The critical values or p-values are thus found in both tails of the standard normal distribution curve to determine the extent of deviation from the assumed mean. If the p-value found is smaller than the set \( \alpha \), the null hypothesis is rejected, indicating a significant deviation in either direction from the expected outcome.

standard normal distribution

The standard normal distribution is a foundational concept in statistics, especially in hypothesis testing. It is a normal distribution with a mean of 0 and a standard deviation of 1. When assessing the quality of Lazurus Steel's iron rods, the normal distribution of the rod lengths is considered.

• Once we compute the Z-score from the sample data, we refer it to the standard normal distribution.
• The Z-score tells us how many standard deviations an element is from the mean.
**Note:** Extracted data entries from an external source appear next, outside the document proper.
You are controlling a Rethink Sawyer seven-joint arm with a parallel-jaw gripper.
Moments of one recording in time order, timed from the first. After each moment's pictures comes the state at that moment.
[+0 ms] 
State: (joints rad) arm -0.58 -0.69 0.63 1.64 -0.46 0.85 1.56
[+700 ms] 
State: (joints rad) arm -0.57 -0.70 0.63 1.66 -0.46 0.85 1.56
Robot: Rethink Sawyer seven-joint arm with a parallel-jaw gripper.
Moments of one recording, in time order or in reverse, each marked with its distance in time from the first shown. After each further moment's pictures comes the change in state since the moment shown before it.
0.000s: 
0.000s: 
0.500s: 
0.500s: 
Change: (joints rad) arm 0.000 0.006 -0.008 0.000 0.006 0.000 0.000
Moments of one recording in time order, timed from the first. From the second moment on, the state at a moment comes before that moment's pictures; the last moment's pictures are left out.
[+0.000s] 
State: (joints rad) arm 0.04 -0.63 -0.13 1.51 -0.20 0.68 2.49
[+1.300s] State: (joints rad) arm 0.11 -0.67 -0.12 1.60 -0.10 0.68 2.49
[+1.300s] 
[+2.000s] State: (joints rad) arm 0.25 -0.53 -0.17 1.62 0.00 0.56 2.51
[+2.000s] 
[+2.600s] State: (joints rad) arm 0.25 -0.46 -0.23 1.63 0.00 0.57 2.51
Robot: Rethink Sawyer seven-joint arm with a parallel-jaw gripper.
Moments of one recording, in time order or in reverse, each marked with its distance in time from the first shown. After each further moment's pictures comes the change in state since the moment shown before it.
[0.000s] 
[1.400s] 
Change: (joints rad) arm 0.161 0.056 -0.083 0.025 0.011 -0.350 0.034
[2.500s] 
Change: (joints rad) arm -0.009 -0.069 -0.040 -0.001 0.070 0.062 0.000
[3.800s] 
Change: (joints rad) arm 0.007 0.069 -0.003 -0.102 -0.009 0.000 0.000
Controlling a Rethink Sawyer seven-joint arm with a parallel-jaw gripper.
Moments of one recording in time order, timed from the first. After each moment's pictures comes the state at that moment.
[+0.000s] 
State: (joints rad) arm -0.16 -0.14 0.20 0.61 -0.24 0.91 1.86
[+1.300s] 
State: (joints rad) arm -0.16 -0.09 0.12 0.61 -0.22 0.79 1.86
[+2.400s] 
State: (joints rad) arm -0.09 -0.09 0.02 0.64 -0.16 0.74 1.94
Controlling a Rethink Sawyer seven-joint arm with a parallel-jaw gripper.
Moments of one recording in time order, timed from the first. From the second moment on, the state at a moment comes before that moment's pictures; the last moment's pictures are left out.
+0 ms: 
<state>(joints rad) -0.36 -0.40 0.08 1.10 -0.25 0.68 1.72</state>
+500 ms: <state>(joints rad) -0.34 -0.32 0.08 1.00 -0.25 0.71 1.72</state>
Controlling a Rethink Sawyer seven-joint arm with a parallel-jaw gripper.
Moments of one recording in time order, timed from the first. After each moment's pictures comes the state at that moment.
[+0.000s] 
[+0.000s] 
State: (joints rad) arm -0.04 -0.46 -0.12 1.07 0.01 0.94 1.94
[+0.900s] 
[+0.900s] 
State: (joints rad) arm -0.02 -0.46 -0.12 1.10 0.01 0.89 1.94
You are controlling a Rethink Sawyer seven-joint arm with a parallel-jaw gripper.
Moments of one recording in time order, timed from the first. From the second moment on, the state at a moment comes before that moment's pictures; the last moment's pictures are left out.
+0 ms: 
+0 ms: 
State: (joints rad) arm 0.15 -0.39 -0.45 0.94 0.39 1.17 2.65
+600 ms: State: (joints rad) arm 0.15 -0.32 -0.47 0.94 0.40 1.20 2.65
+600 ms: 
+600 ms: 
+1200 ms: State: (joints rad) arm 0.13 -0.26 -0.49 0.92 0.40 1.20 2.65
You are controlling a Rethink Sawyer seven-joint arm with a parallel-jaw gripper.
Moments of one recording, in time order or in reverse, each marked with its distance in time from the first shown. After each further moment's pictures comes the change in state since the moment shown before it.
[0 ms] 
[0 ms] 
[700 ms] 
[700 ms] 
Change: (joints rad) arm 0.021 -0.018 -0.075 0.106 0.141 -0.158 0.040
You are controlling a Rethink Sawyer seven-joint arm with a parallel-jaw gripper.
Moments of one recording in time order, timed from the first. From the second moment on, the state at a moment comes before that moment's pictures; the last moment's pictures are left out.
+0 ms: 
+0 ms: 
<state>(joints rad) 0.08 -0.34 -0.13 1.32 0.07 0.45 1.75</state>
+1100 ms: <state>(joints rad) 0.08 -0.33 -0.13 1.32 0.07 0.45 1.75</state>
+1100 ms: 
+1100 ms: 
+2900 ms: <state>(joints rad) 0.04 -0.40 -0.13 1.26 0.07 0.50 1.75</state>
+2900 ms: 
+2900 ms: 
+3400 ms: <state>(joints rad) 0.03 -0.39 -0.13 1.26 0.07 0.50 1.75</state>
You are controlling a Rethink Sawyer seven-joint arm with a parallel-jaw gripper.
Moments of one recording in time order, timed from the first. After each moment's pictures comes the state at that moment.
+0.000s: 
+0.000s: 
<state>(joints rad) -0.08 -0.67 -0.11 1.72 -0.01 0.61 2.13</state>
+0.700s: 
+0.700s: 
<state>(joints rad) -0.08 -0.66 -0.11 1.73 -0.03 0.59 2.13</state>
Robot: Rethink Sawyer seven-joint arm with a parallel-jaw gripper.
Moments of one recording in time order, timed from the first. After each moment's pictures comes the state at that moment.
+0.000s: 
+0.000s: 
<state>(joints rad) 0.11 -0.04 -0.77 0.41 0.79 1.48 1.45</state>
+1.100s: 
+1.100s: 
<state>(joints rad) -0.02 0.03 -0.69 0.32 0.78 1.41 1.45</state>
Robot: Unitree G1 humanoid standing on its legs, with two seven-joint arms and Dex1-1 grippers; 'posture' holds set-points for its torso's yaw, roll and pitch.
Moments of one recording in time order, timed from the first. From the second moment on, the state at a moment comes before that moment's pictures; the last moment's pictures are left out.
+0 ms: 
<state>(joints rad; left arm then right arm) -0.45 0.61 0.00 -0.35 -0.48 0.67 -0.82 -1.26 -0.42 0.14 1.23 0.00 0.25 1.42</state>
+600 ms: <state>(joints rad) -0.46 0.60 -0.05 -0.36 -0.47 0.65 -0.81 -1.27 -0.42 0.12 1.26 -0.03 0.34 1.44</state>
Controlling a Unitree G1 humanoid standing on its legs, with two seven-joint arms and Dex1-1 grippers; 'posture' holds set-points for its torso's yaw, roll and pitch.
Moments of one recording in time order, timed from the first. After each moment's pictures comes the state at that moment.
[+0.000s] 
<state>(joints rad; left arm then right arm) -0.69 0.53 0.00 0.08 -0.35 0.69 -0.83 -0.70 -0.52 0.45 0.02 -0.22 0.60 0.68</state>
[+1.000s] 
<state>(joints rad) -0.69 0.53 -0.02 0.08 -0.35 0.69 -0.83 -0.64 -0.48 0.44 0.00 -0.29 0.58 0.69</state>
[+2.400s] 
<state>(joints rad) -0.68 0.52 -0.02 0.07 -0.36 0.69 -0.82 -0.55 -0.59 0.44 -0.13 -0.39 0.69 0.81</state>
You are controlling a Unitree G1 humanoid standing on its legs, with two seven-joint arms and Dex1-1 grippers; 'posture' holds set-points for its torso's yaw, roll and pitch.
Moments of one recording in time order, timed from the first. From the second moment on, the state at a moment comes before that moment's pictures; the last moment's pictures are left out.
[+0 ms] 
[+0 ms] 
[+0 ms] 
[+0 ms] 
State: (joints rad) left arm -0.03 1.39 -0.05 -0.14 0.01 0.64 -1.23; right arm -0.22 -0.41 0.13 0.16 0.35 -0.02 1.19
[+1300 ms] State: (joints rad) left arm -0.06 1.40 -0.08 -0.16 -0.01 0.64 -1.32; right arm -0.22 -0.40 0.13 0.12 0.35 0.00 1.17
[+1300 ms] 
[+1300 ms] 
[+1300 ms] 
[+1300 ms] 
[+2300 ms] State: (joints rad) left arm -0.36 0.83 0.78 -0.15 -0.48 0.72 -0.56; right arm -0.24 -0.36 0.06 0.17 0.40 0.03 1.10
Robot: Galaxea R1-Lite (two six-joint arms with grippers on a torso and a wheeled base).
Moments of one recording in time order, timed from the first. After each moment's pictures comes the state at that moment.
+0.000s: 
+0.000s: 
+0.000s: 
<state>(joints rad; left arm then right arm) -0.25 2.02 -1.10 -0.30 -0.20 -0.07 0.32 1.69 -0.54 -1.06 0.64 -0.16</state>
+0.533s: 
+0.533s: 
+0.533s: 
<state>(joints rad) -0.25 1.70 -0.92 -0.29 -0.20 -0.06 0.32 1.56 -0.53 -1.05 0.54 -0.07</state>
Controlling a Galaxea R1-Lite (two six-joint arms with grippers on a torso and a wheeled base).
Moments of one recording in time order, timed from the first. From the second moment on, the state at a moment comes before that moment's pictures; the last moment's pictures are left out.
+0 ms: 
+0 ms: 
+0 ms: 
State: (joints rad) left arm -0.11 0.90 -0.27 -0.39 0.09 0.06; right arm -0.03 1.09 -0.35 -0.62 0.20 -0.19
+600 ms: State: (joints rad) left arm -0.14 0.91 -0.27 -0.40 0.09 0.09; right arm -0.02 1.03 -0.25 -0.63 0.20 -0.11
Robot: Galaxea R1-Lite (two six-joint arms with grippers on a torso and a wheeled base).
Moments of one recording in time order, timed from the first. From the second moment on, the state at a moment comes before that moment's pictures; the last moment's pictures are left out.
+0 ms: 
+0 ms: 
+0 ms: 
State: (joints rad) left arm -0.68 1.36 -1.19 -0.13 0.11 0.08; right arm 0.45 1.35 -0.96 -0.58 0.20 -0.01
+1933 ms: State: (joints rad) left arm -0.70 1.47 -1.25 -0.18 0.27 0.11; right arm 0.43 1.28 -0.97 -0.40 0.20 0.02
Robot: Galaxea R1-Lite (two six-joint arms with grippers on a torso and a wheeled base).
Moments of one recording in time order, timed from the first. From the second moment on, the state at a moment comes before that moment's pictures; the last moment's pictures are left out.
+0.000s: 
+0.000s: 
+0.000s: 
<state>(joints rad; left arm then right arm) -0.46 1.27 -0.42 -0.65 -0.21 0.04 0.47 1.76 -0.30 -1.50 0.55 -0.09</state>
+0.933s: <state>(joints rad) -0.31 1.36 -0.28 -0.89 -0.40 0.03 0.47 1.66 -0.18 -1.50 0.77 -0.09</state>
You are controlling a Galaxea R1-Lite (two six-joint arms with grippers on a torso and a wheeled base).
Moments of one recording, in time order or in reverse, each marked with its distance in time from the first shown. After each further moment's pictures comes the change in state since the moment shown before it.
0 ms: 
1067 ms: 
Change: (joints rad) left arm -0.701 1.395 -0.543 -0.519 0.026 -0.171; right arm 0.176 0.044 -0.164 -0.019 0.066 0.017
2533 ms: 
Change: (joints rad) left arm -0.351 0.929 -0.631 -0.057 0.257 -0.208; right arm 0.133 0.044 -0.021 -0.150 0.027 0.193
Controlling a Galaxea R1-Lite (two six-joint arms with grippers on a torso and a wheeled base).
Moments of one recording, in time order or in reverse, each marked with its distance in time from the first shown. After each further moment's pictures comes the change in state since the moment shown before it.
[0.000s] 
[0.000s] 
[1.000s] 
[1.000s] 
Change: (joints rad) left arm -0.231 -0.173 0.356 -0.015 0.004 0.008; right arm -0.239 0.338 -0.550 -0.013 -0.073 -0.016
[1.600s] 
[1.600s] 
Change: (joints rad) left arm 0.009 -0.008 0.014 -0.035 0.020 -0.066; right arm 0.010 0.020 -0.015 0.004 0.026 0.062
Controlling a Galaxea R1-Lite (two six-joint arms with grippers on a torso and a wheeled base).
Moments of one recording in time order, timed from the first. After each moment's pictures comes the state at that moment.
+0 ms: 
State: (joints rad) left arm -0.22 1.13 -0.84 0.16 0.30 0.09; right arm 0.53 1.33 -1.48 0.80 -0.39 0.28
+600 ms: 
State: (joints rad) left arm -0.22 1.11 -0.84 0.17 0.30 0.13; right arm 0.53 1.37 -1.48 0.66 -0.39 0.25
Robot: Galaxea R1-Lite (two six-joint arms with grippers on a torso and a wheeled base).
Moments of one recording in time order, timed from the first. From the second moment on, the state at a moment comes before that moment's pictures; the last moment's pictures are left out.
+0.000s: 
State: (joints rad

In this exercise, using the standard normal distribution allows us to find the probability associated with the test statistic, guiding conclusions about whether to adjust the manufacturing machine.

quality control

Quality control in manufacturing processes, like those used by Lazurus Steel Corporation, ensures products meet specified standards. Ensuring rods are close to the desired 36 inches requires regular hypothesis tests. This process involves:

• Sampling rods regularly to check for significant deviation from the target mean length.
• Stopping and adjusting the machinery when deviations are statistically significant.

Through continuous quality control, the company can maintain the precision in rod lengths, minimizing defective products and maintaining customer satisfaction. The hypothesis testing plays a pivotal role here, ensuring the machinery operates within acceptable variability limits.